Lead, which is widely used in various industrial settings, is a major health hazard for manufacturing workers. Therefore, control of lead exposure has been implemented in an effort to prevent lead-related health problems. In this study, our aim was to evaluate temporal trends in occupational lead exposure in Korean lead workers using data from monitoring of workplace exposure. A nationwide work environment monitoring database, data from a work environment monitoring institution, and data extracted from a review paper were utilized. Different versions of standard industrial classification codes were aligned with the 10th Korean Standard Industrial Classification, which is generally consistent with the 4th revision of the International Standard Industrial Classification. The multiple data sources were combined and temporal trends over the period from 1994-2021 were estimated. In addition, separate estimation of temporal trends in the storage battery manufacturing industry over the period from 1987-2021 was also performed. A total of 444,296 personal airborne lead measurements were used for the estimation process. The temporal trends in occupational exposure to lead declined by -6% annually over the study period.

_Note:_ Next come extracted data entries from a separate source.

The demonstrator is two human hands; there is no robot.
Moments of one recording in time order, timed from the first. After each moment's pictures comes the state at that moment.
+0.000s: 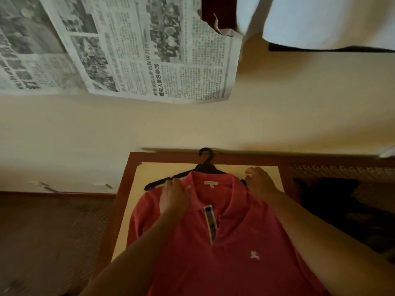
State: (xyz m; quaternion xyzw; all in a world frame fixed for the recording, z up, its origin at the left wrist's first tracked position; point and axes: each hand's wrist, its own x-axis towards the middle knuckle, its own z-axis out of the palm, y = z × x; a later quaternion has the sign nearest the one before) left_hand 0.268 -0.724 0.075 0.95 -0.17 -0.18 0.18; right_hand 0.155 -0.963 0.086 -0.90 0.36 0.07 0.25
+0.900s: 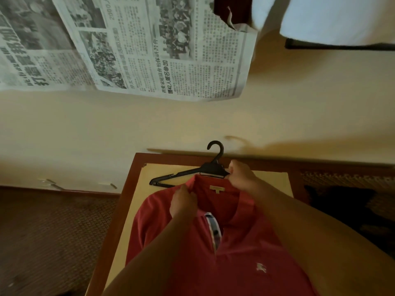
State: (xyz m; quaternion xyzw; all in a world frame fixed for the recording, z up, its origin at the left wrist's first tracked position) left_hand 0.261 -0.745 0.074 0.94 -0.05 -0.22 0.27; right_hand 0.225 -0.934 0.095 -0.90 0.31 0.11 0.29
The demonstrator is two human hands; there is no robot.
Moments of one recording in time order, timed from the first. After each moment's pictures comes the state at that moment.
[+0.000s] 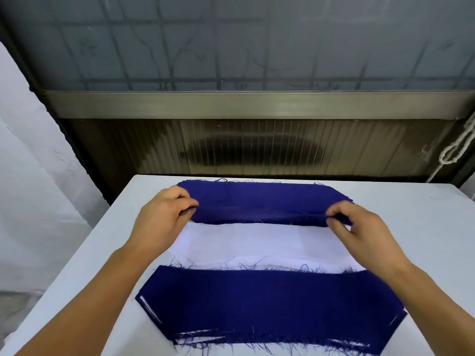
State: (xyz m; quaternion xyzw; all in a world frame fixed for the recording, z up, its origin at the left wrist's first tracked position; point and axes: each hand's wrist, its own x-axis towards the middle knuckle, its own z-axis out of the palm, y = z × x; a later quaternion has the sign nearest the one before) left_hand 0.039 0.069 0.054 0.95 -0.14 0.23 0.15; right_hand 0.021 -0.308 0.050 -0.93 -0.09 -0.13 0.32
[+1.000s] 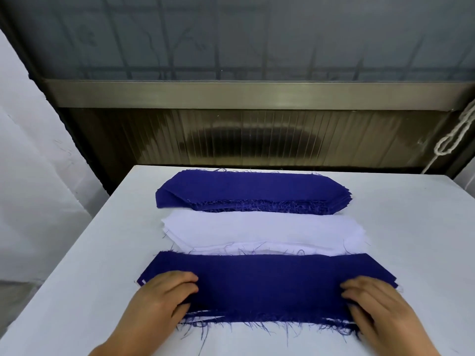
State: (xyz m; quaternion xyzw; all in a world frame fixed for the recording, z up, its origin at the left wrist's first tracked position) left_hand -0.086 0.073 -0.036 0.92 -0.29 0.22 0.16; right_hand -0.083 -0.337 -0.046 -0.90 -0.26 -0.31 0.18
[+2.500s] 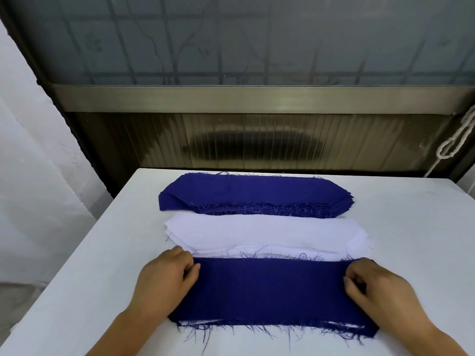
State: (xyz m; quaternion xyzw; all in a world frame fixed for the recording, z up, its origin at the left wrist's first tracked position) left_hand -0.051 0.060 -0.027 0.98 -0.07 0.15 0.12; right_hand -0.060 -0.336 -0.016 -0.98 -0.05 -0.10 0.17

In particular, levels of lead exposure in the storage battery manufacturing industry showed a steeper decline of -12% annually. Findings of our study showed that occupational exposure to lead declined over the period from 1994 to 2021 in Korea. However, adverse effects of exposure to lead on health should be regarded with caution. The results will be useful in conduct of epidemiological studies examining lead-related effects on health.